The listing should be printed again without a single change.

--------------------------------------------------

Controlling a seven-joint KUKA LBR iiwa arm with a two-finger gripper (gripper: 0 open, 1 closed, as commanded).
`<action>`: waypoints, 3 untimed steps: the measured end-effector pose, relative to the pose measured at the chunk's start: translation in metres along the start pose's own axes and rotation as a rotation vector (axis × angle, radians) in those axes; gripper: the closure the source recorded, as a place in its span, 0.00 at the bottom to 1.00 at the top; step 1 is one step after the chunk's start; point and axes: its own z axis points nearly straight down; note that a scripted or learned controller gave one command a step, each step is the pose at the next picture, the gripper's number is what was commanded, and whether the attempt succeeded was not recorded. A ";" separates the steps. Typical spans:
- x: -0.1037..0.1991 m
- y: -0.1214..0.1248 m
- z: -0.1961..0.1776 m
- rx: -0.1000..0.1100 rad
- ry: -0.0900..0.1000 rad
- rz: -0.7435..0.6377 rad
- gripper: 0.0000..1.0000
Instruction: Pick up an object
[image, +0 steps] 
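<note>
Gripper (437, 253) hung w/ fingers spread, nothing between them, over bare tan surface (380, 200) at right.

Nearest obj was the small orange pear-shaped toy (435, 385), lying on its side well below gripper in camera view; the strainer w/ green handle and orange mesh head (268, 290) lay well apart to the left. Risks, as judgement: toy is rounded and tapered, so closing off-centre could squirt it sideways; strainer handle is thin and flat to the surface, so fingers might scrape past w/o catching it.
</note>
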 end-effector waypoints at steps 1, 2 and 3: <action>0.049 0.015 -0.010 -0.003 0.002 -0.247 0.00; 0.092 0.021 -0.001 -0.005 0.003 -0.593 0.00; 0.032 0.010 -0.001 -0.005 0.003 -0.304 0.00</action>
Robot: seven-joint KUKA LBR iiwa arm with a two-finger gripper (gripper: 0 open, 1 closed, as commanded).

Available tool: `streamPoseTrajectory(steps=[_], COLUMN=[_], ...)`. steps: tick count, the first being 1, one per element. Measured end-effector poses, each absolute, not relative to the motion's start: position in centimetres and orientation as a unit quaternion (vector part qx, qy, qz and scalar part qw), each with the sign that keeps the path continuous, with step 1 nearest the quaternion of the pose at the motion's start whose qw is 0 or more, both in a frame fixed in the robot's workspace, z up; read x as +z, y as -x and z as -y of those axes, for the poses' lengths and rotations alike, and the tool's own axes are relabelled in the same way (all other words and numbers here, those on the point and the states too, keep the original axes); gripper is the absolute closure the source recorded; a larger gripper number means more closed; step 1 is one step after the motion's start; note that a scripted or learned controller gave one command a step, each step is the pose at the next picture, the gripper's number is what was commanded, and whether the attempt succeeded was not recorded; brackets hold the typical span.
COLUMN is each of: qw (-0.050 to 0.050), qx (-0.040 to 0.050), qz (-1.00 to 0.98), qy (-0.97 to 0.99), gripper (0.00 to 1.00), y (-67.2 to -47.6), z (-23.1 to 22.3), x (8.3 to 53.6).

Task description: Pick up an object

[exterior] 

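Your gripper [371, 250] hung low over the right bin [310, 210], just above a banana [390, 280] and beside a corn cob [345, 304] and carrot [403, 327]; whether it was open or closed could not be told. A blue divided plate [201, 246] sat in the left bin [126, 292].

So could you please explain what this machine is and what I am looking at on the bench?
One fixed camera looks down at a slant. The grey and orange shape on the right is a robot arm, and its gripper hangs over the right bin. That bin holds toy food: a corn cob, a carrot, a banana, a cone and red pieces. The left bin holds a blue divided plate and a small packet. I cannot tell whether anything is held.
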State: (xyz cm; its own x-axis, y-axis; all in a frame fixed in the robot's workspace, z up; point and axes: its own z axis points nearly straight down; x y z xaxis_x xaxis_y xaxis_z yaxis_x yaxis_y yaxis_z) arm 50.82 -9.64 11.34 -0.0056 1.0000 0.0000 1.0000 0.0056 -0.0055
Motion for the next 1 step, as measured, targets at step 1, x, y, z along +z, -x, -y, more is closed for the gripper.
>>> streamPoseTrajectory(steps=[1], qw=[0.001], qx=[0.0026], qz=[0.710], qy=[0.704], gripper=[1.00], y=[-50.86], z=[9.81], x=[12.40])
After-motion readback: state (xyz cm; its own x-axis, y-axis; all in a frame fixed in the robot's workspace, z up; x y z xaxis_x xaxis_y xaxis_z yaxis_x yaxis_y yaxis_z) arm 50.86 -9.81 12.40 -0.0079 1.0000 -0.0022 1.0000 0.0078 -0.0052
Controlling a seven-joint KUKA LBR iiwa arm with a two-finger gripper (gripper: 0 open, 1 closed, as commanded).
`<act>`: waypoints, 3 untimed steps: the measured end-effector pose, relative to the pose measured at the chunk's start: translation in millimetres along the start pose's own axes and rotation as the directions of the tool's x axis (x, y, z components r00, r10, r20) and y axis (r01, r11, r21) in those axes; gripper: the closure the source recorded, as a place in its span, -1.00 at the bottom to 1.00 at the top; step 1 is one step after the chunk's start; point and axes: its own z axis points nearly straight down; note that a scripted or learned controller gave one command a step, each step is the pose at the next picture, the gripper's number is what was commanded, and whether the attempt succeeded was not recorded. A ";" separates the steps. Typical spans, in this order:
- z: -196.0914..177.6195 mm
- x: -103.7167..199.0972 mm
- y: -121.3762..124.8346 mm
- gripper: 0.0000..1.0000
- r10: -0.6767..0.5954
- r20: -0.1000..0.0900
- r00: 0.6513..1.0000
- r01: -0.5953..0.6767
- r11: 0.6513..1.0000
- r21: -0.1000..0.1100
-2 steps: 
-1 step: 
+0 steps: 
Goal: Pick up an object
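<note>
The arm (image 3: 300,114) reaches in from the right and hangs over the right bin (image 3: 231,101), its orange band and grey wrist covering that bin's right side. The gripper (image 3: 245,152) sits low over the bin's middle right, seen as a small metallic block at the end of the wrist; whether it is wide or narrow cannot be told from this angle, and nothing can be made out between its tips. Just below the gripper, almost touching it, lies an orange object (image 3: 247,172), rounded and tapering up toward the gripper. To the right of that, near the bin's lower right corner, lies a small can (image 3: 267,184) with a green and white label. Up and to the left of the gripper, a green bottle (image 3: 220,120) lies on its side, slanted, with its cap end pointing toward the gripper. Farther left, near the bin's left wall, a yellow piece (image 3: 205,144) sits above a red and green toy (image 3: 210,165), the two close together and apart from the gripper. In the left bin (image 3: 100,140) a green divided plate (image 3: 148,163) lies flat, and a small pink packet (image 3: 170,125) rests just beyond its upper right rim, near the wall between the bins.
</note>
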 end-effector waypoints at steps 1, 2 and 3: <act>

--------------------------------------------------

=== Solution ===
Controlling a seven-joint KUKA LBR iiwa arm with a two-finger gripper (gripper: 0 open, 1 closed, as commanded).
`<action>`: waypoints, 3 untimed steps: the measured end-effector pose, relative to the pose measured at the chunk's start: translation in metres along the start pose's own axes and rotation as a rotation vector (axis × angle, radians) in those axes; gripper: the closure the source recorded, as a place in its span, 0.00 at the bottom to 1.00 at the top; step 1 is one step after the chunk's start; point and axes: its own z axis points nearly straight down; note that a scripted or learned controller gave one command a step, each step is the pose at the next picture, the gripper's number is what was commanded, and whether the attempt succeeded was not recorded. A ";" separates the steps. Typical spans:
- x: -0.1037..0.1991 m
- y: -0.1214..0.1248 m
- z: -0.1961..0.1776 m
- rx: -0.1000..0.1100 rad
- ry: -0.0900..0.1000 rad
- rz: -0.7435..0.6377 rad
- gripper: 0.0000..1.0000
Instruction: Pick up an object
[image, +0 steps] 
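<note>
Gripper (437, 253) hung w/ fingers spread, nothing between them, over bare tan surface (380, 200) at right.

Nearest obj was the small orange pear-shaped toy (435, 385), lying on its side well below gripper in camera view; the strainer w/ green handle and orange mesh head (268, 290) lay well apart to the left. Risks, as judgement: toy is rounded and tapered, so closing off-centre could squirt it sideways; strainer handle is thin and flat to the surface, so fingers might scrape past w/o catching it.
</note>
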 end-effector waypoints at steps 1, 2 and 3: <action>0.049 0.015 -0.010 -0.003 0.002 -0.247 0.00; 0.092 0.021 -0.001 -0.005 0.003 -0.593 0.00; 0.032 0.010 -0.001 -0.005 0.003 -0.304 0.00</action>
Robot: seven-joint KUKA LBR iiwa arm with a two-finger gripper (gripper: 0 open, 1 closed, as commanded).

Available tool: `streamPoseTrajectory(steps=[_], COLUMN=[_], ...)`. steps: tick count, the first being 1, one per element. Measured end-effector poses, each absolute, not relative to the motion's start: position in centimetres and orientation as a unit quaternion (vector part qx, qy, qz and scalar part qw), each with the sign that keeps the path continuous, with step 1 nearest the quaternion of the pose at the motion's start whose qw is 0 or more, both in a frame fixed in the robot's workspace, z up; read x as +z, y as -x and z as -y of those axes, for the poses' lengths and rotations alike, and the tool's own axes are relabelled in the same way (all other words and numbers here, those on the point and the states too, keep the original axes); gripper is the absolute closure the source recorded; a larger gripper number means more closed; step 1 is one step after the motion's start; note that a scripted or learned controller gave one command a step, each step is the pose at the next picture, the gripper's number is what was commanded, and whether the attempt succeeded was not recorded; brackets hold the typical span.
COLUMN is each of: qw (-0.050 to 0.050), qx (-0.040 to 0.050), qz (-1.00 to 0.98), qy (-0.97 to 0.99), gripper (0.00 to 1.00), y (-67.2 to -47.6), z (-23.1 to 22.3), x (8.3 to 53.6).

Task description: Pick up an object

[exterior] 

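Your gripper [371, 250] hung low over the right bin [310, 210], just above a banana [390, 280] and beside a corn cob [345, 304] and carrot [403, 327]; whether it was open or closed could not be told. A blue divided plate [201, 246] sat in the left bin [126, 292].

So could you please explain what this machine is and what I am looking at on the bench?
One fixed camera looks down at a slant. The grey and orange shape on the right is a robot arm, and its gripper hangs over the right bin. That bin holds toy food: a corn cob, a carrot, a banana, a cone and red pieces. The left bin holds a blue divided plate and a small packet. I cannot tell whether anything is held.
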State: (xyz cm; its own x-axis, y-axis; all in a frame fixed in the robot's workspace, z up; point and axes: its own z axis points nearly straight down; x y z xaxis_x xaxis_y xaxis_z yaxis_x yaxis_y yaxis_z) arm 50.82 -9.64 11.34 -0.0056 1.0000 0.0000 1.0000 0.0056 -0.0055
Motion for the next 1 step, as measured, targets at step 1, x, y, z along +z, -x, -y, more is closed for the gripper.
>>> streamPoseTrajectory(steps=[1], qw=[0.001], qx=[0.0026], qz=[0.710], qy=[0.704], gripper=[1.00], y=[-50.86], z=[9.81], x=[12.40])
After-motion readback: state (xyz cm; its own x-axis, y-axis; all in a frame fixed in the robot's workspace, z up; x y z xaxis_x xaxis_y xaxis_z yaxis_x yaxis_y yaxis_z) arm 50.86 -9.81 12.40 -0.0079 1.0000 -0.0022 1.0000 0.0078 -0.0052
Controlling a seven-joint KUKA LBR iiwa arm with a two-finger gripper (gripper: 0 open, 1 closed, as commanded).
`<act>`: waypoints, 3 untimed steps: the measured end-effector pose, relative to the pose measured at the chunk's start: translation in millimetres along the start pose's own axes and rotation as the directions of the tool's x axis (x, y, z components r00, r10, r20) and y axis (r01, r11, r21) in those axes; gripper: the closure the source recorded, as a place in its span, -1.00 at the bottom to 1.00 at the top; step 1 is one step after the chunk's start; point and axes: its own z axis points nearly straight down; note that a scripted or learned controller gave one command a step, each step is the pose at the next picture, the gripper's number is what was commanded, and whether the attempt succeeded was not recorded. A ";" separates the steps. Typical spans, in this order:
- z: -196.0914..177.6195 mm
- x: -103.7167..199.0972 mm
- y: -121.3762..124.8346 mm
- gripper: 0.0000..1.0000
- r10: -0.6767..0.5954
- r20: -0.1000..0.0900
- r00: 0.6513..1.0000
- r01: -0.5953..0.6767
- r11: 0.6513..1.0000
- r21: -0.1000..0.1100
-2 steps: 
-1 step: 
+0 steps: 
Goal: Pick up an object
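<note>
The arm (image 3: 300,114) reaches in from the right and hangs over the right bin (image 3: 231,101), its orange band and grey wrist covering that bin's right side. The gripper (image 3: 245,152) sits low over the bin's middle right, seen as a small metallic block at the end of the wrist; whether it is wide or narrow cannot be told from this angle, and nothing can be made out between its tips. Just below the gripper, almost touching it, lies an orange object (image 3: 247,172), rounded and tapering up toward the gripper. To the right of that, near the bin's lower right corner, lies a small can (image 3: 267,184) with a green and white label. Up and to the left of the gripper, a green bottle (image 3: 220,120) lies on its side, slanted, with its cap end pointing toward the gripper. Farther left, near the bin's left wall, a yellow piece (image 3: 205,144) sits above a red and green toy (image 3: 210,165), the two close together and apart from the gripper. In the left bin (image 3: 100,140) a green divided plate (image 3: 148,163) lies flat, and a small pink packet (image 3: 170,125) rests just beyond its upper right rim, near the wall between the bins.
</note>
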 end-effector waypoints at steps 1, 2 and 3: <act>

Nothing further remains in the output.